## Your objective
Repeat the data that follows in full. Do not include the pictures.

Dataset records
=== Begin Enclosure ===

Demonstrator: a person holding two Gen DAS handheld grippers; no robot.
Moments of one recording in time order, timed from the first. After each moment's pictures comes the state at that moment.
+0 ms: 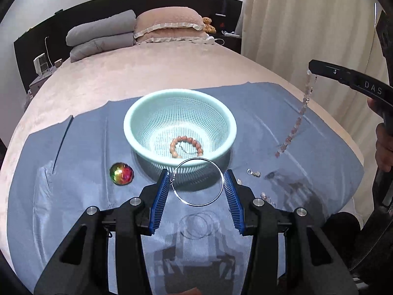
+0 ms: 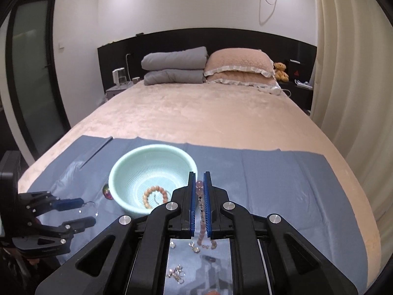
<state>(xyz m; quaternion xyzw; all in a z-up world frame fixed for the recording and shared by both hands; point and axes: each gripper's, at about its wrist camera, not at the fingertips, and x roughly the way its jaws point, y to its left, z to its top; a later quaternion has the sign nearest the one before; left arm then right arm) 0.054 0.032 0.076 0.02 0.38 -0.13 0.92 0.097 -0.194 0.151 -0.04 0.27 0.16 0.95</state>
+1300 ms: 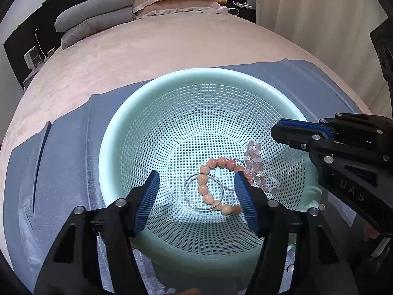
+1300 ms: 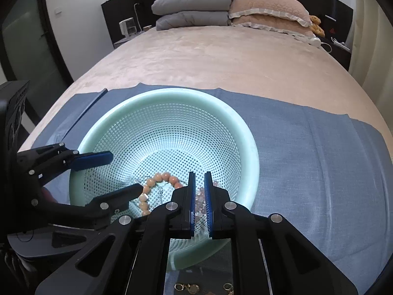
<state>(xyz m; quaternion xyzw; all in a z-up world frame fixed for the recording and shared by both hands) 0.192 0.032 0.004 0.06 0.45 -0.11 0.88 0.219 -0.114 0.013 -0.04 0.43 0.20 0.88</state>
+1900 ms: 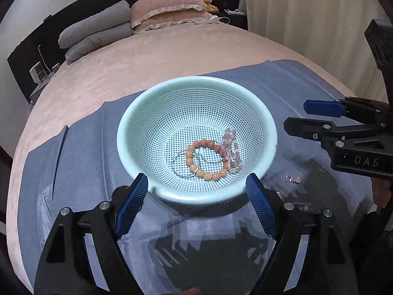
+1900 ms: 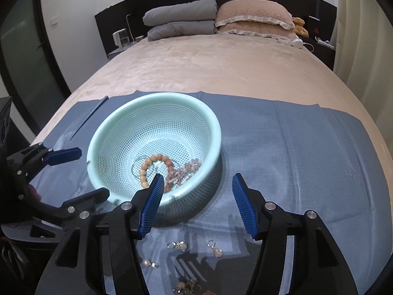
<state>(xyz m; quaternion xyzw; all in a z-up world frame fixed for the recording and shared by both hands) 0.121 0.018 0.038 0.09 0.43 -0.11 0.89 0.163 -0.165 0.041 -0.02 0.42 0.18 0.89</state>
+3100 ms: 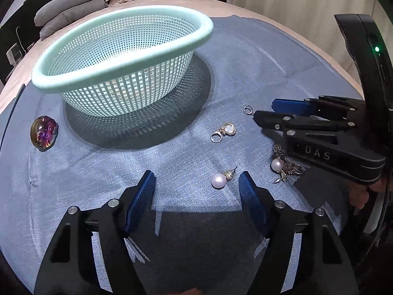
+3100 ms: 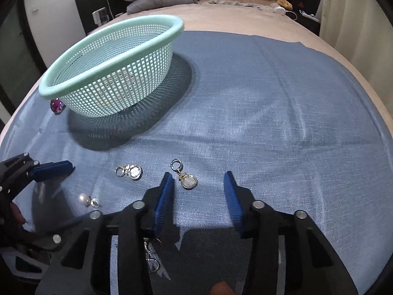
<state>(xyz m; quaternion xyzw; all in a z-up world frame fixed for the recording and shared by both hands) 0.086 -0.034 -0.063 0.07 0.48 -0.17 0.86 0.126 -0.191 -0.073 -0.04 0.46 0.12 0.88</state>
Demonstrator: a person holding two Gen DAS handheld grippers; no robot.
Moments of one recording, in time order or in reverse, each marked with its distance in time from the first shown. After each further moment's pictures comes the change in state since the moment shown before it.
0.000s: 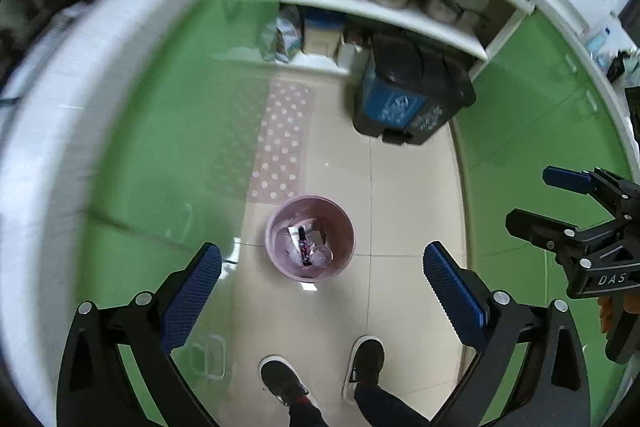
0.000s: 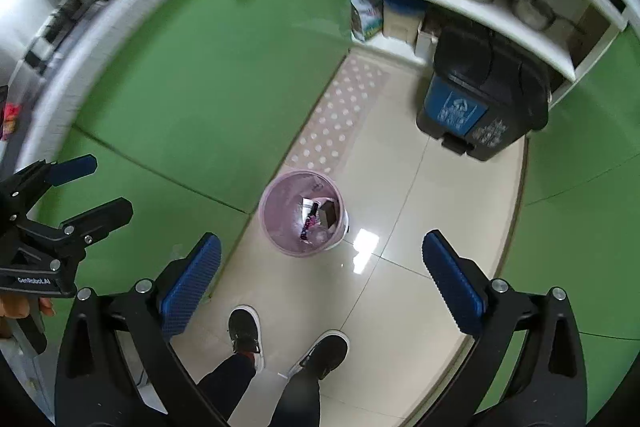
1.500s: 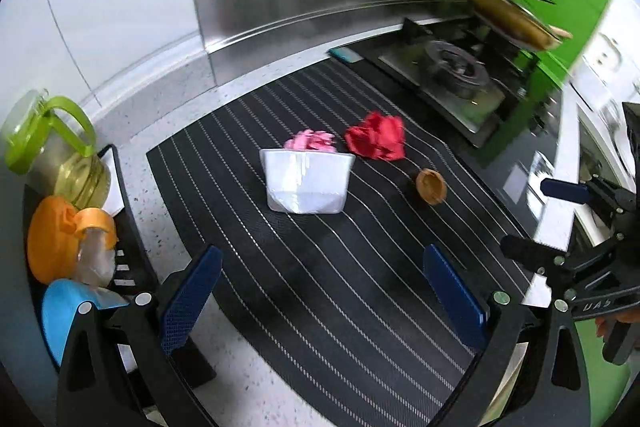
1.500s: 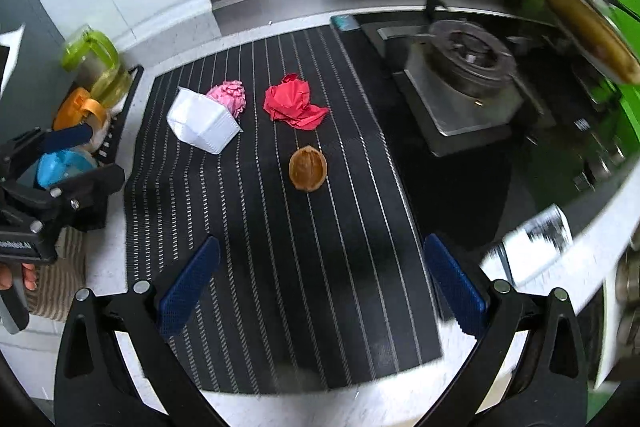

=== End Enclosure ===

## Exercise answer
Demonstrator: a person holding two Gen DAS handheld grippers; no robot.
Moments of one recording in time order, timed from the first. After each moment's pictures comes the state at that moment.
+0 ms: 
+0 ms: 
<state>(xyz m; quaternion xyzw; all in a z-up world frame fixed for the recording and shared by both hands; point and axes: each gripper's, at about its wrist camera, not at the fingertips, and x roughly the way its jaws point, y to its left, z to its top; a later quaternion has the sign nearest the one before; left arm then right arm) 0.054 0.032 0.076 0.02 0.38 -0.13 0.92 0.097 -0.194 0.151 -0.04 0.27 0.16 0.95</state>
+1300 ms: 
+1300 ms: 
<state>(xyz m; quaternion xyzw; all in a z-up world frame fixed for the recording and shared by both hands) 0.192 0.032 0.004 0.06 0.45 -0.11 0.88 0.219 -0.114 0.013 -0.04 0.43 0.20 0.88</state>
+1900 ms: 
+1900 ms: 
<state>(xyz m; quaternion xyzw; all in a z-up world frame fixed for the recording and shared by both hands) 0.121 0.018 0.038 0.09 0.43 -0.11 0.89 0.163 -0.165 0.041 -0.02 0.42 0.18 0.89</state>
+3100 ms: 
+3100 ms: 
<state>(xyz m; quaternion xyzw; all in a z-up world frame fixed for the recording and shared by both hands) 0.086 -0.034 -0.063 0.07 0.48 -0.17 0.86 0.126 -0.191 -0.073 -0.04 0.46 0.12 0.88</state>
Demonstrator: a person holding two Gen DAS handheld grippers; no robot.
Moments of one recording, in time order or in reverse, each marked with its distance in time from the first shown. After each further moment's pictures comes the change in state since the moment shown before it.
0.000s: 
0.000s: 
1.500s: 
1.500s: 

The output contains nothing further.